The documents in each run are:

  • A Run Start document, containg all of the metadata known at the start of the run. Highlights:

    • time — the start time

    • plan_name — e.g., 'scan' or 'count'

    • uid — unique ID that identifies this run

    • scan_id — human-friendly integer scan ID (not necessarily unique)

    • any other metadata captured at execution time from the plan or the user

  • Event documents, containing the actual measurements. These are your data.

    • time — a timestamp for this group of readings

    • seq_num — sequence number, counting up from 1

    • data — a dictionary of readings like {'temperature': 5.0, 'position': 3.0}

    • timestamps — a dictionary of individual timestamps for each reading, from the hardware

  • Event Descriptor documents provide a schema for the data in the Event documents.

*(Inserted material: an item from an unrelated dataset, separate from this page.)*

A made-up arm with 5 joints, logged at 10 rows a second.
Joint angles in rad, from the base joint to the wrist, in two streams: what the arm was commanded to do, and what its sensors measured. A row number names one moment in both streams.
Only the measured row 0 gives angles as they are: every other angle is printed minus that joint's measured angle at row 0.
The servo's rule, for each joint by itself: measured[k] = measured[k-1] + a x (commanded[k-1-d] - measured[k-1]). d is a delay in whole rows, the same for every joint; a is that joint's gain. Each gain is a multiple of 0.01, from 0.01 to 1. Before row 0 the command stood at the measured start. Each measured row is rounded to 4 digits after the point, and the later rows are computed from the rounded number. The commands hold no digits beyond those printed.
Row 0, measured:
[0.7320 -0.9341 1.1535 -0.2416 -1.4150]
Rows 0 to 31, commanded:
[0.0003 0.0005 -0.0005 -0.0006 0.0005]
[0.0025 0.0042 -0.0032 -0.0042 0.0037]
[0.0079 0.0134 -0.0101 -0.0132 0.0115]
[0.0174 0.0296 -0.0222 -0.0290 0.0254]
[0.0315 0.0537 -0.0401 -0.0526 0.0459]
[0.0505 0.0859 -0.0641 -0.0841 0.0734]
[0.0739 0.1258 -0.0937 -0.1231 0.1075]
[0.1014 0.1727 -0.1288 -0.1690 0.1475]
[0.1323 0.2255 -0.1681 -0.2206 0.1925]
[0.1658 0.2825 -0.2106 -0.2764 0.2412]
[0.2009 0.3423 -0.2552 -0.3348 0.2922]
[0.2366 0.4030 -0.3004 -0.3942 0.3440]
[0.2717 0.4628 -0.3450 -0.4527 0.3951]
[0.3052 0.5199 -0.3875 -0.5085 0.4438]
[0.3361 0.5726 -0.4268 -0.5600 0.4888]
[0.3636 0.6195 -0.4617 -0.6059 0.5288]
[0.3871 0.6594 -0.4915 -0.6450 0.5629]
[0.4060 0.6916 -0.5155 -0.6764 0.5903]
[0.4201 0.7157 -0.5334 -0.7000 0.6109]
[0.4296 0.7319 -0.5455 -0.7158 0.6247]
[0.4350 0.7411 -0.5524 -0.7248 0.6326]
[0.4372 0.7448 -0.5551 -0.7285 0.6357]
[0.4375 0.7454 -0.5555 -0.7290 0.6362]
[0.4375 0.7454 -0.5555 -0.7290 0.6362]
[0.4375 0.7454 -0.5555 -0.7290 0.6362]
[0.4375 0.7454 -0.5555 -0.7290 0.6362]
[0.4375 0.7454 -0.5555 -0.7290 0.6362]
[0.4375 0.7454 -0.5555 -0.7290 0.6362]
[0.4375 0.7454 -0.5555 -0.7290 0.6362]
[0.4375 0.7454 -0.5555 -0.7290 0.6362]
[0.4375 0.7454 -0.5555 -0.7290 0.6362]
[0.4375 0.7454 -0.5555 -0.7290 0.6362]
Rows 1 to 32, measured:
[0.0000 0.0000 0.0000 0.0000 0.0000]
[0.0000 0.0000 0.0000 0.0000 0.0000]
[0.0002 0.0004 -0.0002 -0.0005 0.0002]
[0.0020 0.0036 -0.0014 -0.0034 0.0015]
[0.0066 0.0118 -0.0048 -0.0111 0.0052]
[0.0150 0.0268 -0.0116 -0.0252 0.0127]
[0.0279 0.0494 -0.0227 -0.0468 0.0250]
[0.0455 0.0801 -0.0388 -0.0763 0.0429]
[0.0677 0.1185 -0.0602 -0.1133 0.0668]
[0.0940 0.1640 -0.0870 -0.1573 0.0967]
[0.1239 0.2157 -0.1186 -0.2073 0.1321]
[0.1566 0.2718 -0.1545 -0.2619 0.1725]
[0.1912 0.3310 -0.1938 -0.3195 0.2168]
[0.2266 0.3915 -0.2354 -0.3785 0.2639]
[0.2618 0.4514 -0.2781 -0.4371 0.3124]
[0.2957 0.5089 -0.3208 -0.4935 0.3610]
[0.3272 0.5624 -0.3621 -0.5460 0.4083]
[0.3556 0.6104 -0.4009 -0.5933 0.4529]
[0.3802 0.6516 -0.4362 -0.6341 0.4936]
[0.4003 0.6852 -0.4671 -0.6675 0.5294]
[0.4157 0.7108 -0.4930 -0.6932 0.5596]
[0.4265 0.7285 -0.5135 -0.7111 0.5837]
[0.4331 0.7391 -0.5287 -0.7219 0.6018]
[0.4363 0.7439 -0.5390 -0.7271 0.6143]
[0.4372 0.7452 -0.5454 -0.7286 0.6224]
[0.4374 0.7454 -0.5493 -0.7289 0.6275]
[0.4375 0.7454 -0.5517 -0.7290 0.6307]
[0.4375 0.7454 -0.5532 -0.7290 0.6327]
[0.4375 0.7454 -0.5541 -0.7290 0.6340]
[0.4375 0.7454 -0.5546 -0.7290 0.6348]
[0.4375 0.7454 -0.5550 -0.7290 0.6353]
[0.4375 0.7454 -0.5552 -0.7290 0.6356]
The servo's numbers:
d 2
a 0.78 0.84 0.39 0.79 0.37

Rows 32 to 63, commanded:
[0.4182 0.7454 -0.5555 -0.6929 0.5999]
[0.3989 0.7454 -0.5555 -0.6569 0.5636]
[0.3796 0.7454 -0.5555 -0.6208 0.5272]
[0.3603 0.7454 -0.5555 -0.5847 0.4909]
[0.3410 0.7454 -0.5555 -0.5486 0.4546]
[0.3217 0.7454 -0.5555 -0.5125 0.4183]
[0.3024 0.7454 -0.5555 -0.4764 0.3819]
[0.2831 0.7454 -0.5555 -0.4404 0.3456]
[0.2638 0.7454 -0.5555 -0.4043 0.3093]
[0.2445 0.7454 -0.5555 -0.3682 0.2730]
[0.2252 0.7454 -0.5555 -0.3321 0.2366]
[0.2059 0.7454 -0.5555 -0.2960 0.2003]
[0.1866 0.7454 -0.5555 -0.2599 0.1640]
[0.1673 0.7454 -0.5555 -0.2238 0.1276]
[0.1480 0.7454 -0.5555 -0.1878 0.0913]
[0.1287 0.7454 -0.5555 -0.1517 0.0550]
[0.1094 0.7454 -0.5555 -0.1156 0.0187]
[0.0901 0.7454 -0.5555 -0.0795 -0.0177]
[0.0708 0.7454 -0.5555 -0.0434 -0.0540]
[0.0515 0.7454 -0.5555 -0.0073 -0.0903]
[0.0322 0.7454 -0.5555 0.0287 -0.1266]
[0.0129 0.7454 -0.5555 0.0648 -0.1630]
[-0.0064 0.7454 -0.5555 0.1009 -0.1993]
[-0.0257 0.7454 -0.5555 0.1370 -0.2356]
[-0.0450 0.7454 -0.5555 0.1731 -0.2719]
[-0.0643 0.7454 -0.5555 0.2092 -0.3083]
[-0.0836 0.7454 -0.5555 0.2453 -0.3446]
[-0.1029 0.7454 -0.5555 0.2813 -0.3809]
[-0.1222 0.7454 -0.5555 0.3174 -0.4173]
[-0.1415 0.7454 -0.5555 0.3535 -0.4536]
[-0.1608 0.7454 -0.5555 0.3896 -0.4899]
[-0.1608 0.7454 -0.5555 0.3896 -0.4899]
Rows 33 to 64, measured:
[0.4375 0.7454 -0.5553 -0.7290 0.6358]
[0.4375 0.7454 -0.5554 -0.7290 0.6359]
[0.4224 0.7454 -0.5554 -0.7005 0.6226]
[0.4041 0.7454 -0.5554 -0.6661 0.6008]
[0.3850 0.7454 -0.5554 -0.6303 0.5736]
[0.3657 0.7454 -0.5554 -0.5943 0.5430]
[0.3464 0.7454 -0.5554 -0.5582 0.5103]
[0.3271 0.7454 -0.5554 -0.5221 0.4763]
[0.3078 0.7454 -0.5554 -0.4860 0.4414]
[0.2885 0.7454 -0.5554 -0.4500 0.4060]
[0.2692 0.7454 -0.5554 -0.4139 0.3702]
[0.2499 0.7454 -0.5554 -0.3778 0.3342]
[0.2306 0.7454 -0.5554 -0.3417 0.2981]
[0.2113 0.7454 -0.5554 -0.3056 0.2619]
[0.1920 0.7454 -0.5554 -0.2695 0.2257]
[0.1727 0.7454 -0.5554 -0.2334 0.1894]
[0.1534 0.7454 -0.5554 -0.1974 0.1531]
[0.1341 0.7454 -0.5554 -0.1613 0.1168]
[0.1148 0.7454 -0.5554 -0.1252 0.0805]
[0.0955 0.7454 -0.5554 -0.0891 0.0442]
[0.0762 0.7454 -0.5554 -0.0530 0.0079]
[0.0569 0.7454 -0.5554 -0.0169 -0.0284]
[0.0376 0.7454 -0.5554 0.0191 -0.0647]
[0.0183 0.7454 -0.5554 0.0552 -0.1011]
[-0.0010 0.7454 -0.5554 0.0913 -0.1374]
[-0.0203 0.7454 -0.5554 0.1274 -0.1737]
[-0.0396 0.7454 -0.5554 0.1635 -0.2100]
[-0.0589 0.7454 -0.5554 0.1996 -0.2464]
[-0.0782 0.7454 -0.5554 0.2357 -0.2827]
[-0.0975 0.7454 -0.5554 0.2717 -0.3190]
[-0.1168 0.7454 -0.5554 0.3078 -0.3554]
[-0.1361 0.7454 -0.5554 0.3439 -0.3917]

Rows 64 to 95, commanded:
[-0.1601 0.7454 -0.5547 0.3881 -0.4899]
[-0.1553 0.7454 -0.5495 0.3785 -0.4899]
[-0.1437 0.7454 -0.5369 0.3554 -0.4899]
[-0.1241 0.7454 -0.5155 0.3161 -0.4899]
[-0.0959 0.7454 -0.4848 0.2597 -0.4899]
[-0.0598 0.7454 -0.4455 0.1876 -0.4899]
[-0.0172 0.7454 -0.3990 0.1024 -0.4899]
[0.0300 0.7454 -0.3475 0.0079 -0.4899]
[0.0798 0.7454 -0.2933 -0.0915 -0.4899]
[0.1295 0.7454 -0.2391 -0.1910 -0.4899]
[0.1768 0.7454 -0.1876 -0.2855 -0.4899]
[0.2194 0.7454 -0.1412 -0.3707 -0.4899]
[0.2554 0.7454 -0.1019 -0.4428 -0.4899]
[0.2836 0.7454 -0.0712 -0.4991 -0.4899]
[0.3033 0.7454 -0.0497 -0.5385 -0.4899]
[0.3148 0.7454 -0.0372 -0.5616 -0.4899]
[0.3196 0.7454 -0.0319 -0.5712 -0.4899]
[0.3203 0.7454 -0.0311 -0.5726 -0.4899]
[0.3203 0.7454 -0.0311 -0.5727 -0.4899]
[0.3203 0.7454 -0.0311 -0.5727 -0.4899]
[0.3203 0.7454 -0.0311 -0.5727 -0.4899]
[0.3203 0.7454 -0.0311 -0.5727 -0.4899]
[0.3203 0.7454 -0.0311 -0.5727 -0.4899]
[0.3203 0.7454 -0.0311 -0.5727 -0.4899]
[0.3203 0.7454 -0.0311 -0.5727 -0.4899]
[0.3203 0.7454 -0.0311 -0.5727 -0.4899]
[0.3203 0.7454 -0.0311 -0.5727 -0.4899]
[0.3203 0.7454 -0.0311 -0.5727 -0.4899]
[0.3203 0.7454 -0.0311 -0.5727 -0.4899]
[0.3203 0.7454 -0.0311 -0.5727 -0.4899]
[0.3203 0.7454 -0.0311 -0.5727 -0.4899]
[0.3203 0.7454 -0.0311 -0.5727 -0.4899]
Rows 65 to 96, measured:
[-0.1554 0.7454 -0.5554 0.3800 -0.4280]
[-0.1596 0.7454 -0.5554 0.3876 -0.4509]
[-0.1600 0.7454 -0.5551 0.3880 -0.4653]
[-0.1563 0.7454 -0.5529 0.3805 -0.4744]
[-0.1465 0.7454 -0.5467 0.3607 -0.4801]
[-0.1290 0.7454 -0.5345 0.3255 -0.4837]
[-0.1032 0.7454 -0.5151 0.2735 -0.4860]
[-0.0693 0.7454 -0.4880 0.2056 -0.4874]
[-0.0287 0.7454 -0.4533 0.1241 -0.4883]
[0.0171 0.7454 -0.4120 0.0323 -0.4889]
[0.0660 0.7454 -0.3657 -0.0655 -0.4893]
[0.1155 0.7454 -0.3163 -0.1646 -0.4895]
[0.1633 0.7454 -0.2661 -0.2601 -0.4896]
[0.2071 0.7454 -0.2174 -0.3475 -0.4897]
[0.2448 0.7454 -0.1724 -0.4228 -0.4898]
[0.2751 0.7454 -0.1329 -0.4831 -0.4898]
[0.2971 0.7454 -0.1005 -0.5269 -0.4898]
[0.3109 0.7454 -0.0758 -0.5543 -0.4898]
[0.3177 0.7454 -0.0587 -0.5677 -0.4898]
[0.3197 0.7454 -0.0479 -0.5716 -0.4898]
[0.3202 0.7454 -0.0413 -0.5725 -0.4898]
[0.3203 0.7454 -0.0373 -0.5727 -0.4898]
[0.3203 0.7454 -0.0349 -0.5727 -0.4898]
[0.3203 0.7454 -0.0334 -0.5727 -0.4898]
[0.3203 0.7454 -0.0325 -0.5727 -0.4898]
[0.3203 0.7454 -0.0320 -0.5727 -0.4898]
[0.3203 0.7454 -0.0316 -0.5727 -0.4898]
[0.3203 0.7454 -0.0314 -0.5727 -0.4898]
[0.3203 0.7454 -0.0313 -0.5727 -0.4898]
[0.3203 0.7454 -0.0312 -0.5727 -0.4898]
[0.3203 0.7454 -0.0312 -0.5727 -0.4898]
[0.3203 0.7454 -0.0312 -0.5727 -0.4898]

They list all of the keys in the Event’s data and give useful information about them, such as units and precision. They also contain information about the configuration of the hardware.

  • A Run Stop document, containing metadata known only at the end of the run. Highlights:

    • time — the time when the run was completed

    • exit_status — “success”, “abort”, or “fail”

Every document has a time (its creation time) and a separate uid to identify it. The Event documents also have a descriptor field linking them to the Event Descriptor with their metadata. And the Event Descriptor and Run Stop documents have a run_start field linking them to their Run Start. Thus, all the documents in a run are linked back to the Run Start.

Documents in Detail

Run Start

Again, a ‘start’ document marks the beginning of the run. It comprises everything we know before we start taking data, including all metadata provided by the user and the plan. (More on this in the next section.)

All built-in plans provide some useful metadata like the names of the detector(s) and motor(s) used. (User-defined plans may also do this; see this section of the tutorial.)

The command:

from bluesky.plans import scan
from ophyd.sim import det, motor  # simulated detector, motor

# Scan 'motor' from -3 to 3 in 10 steps, taking readings from 'det'.
RE(scan([det], motor, -3, 3, 16), purpose='calibration',
   sample='kryptonite')

generates a ‘start’ document like this:

# 'start' document
{'purpose': 'calibration',
 'sample': 'kryptonite',
 'detectors': ['det'],
 'motors': ['motor'],
 'plan_name': 'scan',
 'plan_type': 'generator',
 'plan_args': {'detectors': '[det]',
               'motor': 'Mover(...)',
               'num': '16',
               'start': '-3',
               'stop': '3'},
 'scan_id': 282,
 'time': 1442521005.6099606,
 'uid': '<randomly-generated unique ID>',
}

Note

Time is given in UNIX time (seconds since 1970). Software for looking at the data would, of course, translate that into a more human-readable form.

Event

An ‘event’ records one or more measurements with an associated time.

# 'event' document
{'data':
    {'temperature': 5.0,
      'x_setpoint': 3.0,
      'x_readback': 3.05},
 'timestamps':
    {'temperature': 1442521007.9258342,
     'x_setpoint': 1442521007.5029348,
     'x_readback': 1442521007.5029348},
 'time': 1442521007.3438923,
 'seq_num': 1
 'uid': '<randomly-generated unique ID>',
 'descriptor': '<reference to a descriptor document>'}

From a data analysis perspective, these readings were simultaneous, but in actuality the occurred at separate times. The separate times of the individual readings are not thrown away (they are recorded in ‘timestamps’) but the overall event ‘time’ is often more useful.

Run Stop

A ‘stop’ document marks the end of the run. It contains metadata that is not known until the run completes.

The most commonly useful fields here are ‘time’ and ‘exit_status’.

# 'stop' document
{'exit_status': 'success',  # or 'fail' or 'abort'
 'reason': '',  # The RunEngine can provide reason for failure here.
 'time': 1442521012.1021606,
 'uid': '<randomly-generated unique ID>',
 'start': '<reference to the start document>',
 'num_events': {'primary': 16}
}

Event Descriptor

As stated above, a ‘descriptor’ document provides a schema for the data in the Event documents. It provides useful information about each key in the data and about the configuration of the hardware. The layout of a descriptor is detailed and takes some time to cover, so we defer it to a later section.